→ Work order
Line by line, retype the material with nothing left out.

BEGIN Supplied entries

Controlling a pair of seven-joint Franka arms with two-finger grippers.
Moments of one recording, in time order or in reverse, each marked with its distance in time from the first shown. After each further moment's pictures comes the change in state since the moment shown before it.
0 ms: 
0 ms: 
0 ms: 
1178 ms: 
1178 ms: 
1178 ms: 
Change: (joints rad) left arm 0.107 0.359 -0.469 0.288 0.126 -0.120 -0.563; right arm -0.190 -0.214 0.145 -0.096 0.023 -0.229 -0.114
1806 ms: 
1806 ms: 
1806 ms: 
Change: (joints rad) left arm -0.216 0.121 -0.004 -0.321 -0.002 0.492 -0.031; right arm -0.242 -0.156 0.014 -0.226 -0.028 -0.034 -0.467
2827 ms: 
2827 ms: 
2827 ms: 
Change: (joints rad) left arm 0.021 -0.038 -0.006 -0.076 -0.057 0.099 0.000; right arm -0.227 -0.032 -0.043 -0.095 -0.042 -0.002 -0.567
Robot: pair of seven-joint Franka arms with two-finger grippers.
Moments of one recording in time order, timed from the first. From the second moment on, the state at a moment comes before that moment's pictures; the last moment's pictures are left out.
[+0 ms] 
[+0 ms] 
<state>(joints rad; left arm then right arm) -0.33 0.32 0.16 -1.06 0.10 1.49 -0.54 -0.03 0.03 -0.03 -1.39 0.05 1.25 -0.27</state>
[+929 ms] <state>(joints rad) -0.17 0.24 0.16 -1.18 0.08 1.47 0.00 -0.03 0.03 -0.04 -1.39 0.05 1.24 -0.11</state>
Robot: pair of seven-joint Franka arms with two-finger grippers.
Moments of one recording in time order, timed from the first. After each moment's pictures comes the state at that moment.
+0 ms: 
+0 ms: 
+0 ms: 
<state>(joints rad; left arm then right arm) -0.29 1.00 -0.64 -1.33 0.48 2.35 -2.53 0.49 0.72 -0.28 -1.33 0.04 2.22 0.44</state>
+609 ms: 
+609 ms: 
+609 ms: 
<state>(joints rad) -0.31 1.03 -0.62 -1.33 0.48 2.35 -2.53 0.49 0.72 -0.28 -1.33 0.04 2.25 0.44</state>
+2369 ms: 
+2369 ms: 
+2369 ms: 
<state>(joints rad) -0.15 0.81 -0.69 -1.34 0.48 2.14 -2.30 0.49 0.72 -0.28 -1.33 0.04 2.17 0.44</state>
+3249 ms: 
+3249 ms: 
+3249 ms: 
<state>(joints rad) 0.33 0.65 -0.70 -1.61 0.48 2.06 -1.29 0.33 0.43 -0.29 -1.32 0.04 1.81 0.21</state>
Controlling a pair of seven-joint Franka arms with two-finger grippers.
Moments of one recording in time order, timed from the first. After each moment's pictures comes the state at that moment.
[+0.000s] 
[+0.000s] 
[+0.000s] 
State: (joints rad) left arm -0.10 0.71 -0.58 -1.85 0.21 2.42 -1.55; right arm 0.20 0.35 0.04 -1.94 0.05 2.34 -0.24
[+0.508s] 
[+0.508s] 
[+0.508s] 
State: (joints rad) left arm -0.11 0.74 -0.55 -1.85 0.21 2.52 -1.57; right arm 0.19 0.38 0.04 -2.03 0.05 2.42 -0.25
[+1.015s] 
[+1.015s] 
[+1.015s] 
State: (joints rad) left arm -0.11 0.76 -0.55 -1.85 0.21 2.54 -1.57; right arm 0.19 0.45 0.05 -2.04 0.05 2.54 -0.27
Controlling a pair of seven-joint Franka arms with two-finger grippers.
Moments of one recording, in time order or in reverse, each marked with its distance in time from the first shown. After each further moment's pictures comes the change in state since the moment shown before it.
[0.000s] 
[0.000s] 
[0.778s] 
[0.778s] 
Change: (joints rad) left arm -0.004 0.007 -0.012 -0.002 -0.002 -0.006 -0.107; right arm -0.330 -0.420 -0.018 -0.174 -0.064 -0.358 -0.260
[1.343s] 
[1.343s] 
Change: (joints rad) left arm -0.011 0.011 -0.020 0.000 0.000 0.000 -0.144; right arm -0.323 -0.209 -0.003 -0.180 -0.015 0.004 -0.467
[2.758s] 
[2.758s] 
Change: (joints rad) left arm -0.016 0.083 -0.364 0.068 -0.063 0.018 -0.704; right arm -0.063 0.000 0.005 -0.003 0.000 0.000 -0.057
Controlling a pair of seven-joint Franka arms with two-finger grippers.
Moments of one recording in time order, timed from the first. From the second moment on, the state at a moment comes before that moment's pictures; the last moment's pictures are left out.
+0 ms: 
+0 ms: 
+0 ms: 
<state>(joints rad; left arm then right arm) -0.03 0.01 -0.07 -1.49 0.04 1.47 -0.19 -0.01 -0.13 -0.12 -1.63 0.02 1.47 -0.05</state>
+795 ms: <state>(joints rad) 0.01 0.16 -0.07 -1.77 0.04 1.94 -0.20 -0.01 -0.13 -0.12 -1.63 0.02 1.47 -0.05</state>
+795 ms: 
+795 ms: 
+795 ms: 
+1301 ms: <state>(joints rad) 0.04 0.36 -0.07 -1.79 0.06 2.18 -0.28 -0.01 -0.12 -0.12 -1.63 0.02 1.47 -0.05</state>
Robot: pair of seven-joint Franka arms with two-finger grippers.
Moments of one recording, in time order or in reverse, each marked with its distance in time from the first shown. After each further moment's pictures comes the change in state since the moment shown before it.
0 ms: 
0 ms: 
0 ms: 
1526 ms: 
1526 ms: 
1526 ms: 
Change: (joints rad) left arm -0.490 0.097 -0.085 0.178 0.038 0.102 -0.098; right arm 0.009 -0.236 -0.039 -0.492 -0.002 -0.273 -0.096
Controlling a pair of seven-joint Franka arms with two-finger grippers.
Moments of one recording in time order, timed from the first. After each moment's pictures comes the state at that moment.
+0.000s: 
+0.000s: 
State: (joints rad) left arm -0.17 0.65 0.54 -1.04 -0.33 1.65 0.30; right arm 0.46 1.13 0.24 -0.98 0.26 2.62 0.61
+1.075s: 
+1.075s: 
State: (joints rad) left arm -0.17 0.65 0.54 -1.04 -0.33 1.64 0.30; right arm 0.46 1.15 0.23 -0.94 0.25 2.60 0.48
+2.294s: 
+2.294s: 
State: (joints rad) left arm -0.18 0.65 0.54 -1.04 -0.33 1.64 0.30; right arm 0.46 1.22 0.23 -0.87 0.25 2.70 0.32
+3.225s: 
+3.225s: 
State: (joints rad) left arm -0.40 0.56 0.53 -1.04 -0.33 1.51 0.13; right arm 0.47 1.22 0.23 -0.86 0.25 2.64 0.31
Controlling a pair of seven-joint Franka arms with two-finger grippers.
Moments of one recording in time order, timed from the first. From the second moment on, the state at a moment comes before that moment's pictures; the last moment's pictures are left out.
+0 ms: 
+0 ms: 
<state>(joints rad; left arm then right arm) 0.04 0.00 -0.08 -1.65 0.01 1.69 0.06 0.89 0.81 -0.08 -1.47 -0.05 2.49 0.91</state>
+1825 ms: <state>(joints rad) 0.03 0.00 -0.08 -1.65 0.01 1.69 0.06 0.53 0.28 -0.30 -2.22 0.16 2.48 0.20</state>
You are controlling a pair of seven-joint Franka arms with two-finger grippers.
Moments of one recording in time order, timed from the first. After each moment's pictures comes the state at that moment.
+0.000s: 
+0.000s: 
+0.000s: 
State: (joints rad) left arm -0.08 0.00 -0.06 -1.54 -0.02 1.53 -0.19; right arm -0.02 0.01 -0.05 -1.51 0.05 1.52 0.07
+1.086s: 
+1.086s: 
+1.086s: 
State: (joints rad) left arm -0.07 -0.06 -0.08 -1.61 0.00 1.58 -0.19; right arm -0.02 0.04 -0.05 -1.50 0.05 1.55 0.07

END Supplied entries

→ Written answer
Controlling a pair of seven-joint Franka arms with two-finger grippers.
Moments of one recording, in time order or in reverse, each marked with its distance in time from the first shown. After each further moment's pictures comes the change in state since the moment shown before it.
0 ms: 
0 ms: 
0 ms: 
1178 ms: 
1178 ms: 
1178 ms: 
Change: (joints rad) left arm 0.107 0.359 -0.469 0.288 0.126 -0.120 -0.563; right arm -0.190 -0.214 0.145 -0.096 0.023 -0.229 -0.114
1806 ms: 
1806 ms: 
1806 ms: 
Change: (joints rad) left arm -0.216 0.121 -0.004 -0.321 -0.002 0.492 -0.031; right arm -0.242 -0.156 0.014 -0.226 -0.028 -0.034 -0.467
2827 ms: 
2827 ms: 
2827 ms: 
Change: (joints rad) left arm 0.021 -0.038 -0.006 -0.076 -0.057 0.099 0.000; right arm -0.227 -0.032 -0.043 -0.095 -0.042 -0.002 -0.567
Robot: pair of seven-joint Franka arms with two-finger grippers.
Moments of one recording in time order, timed from the first. From the second moment on, the state at a moment comes before that moment's pictures; the last moment's pictures are left out.
[+0 ms] 
[+0 ms] 
<state>(joints rad; left arm then right arm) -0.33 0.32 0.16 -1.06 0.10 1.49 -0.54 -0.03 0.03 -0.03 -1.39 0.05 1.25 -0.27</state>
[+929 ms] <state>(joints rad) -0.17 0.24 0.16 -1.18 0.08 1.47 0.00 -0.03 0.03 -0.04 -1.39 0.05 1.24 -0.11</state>
Robot: pair of seven-joint Franka arms with two-finger grippers.
Moments of one recording in time order, timed from the first. After each moment's pictures comes the state at that moment.
+0 ms: 
+0 ms: 
+0 ms: 
<state>(joints rad; left arm then right arm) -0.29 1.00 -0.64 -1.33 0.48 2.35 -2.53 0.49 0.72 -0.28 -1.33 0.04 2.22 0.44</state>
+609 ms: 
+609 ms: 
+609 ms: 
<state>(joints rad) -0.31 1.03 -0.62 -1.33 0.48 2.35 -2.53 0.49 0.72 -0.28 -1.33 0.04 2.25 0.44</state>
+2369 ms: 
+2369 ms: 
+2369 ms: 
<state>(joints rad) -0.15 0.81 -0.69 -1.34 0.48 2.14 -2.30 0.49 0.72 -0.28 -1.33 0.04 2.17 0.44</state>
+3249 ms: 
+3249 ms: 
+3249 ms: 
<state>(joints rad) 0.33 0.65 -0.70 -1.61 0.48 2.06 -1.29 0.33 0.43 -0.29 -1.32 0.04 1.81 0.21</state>
Controlling a pair of seven-joint Franka arms with two-finger grippers.
Moments of one recording in time order, timed from the first. After each moment's pictures comes the state at that moment.
[+0.000s] 
[+0.000s] 
[+0.000s] 
State: (joints rad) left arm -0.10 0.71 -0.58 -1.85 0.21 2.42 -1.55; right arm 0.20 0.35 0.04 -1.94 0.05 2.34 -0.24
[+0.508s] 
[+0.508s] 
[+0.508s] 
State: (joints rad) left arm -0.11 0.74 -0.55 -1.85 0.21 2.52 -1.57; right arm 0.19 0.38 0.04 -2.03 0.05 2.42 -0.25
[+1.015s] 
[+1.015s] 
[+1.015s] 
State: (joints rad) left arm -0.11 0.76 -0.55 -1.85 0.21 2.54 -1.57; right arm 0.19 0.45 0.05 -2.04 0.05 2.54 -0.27
Controlling a pair of seven-joint Franka arms with two-finger grippers.
Moments of one recording, in time order or in reverse, each marked with its distance in time from the first shown. After each further moment's pictures comes the change in state since the moment shown before it.
[0.000s] 
[0.000s] 
[0.778s] 
[0.778s] 
Change: (joints rad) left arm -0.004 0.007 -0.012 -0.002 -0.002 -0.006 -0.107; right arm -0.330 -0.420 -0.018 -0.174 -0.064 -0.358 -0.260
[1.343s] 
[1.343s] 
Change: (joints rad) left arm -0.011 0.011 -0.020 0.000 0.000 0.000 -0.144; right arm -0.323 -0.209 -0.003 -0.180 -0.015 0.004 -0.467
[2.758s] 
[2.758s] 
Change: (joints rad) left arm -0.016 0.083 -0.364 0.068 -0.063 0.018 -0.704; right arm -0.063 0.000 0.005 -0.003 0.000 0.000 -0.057
Controlling a pair of seven-joint Franka arms with two-finger grippers.
Moments of one recording in time order, timed from the first. From the second moment on, the state at a moment comes before that moment's pictures; the last moment's pictures are left out.
+0 ms: 
+0 ms: 
+0 ms: 
<state>(joints rad; left arm then right arm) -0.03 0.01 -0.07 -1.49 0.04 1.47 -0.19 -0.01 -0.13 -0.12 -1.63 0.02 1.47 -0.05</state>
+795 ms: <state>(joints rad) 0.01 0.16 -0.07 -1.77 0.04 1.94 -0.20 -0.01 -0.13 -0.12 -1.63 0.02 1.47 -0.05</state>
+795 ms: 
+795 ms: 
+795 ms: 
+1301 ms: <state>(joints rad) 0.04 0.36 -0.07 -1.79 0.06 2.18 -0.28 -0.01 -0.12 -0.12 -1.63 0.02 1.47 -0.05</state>
Robot: pair of seven-joint Franka arms with two-finger grippers.
Moments of one recording, in time order or in reverse, each marked with its distance in time from the first shown. After each further moment's pictures comes the change in state since the moment shown before it.
0 ms: 
0 ms: 
0 ms: 
1526 ms: 
1526 ms: 
1526 ms: 
Change: (joints rad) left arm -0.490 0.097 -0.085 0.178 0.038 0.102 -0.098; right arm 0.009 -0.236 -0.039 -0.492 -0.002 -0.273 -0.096
Controlling a pair of seven-joint Franka arms with two-finger grippers.
Moments of one recording in time order, timed from the first. After each moment's pictures comes the state at that moment.
+0.000s: 
+0.000s: 
State: (joints rad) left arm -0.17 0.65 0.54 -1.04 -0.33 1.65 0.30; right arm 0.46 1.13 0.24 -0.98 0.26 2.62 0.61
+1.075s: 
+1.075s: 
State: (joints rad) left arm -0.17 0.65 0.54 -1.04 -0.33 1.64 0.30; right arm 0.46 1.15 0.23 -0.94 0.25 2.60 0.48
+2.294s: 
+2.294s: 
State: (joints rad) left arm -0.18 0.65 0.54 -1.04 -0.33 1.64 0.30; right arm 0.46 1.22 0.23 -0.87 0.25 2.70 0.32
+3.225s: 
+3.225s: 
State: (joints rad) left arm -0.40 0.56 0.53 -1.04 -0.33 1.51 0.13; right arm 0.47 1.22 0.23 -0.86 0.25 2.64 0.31
Controlling a pair of seven-joint Franka arms with two-finger grippers.
Moments of one recording in time order, timed from the first. From the second moment on, the state at a moment comes before that moment's pictures; the last moment's pictures are left out.
+0 ms: 
+0 ms: 
<state>(joints rad; left arm then right arm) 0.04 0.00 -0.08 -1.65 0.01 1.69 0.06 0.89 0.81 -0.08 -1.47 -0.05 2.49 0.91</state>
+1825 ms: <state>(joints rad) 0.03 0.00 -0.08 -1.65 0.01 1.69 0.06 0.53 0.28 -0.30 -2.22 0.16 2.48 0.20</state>
You are controlling a pair of seven-joint Franka arms with two-finger grippers.
Moments of one recording in time order, timed from the first. After each moment's pictures comes the state at that moment.
+0.000s: 
+0.000s: 
+0.000s: 
State: (joints rad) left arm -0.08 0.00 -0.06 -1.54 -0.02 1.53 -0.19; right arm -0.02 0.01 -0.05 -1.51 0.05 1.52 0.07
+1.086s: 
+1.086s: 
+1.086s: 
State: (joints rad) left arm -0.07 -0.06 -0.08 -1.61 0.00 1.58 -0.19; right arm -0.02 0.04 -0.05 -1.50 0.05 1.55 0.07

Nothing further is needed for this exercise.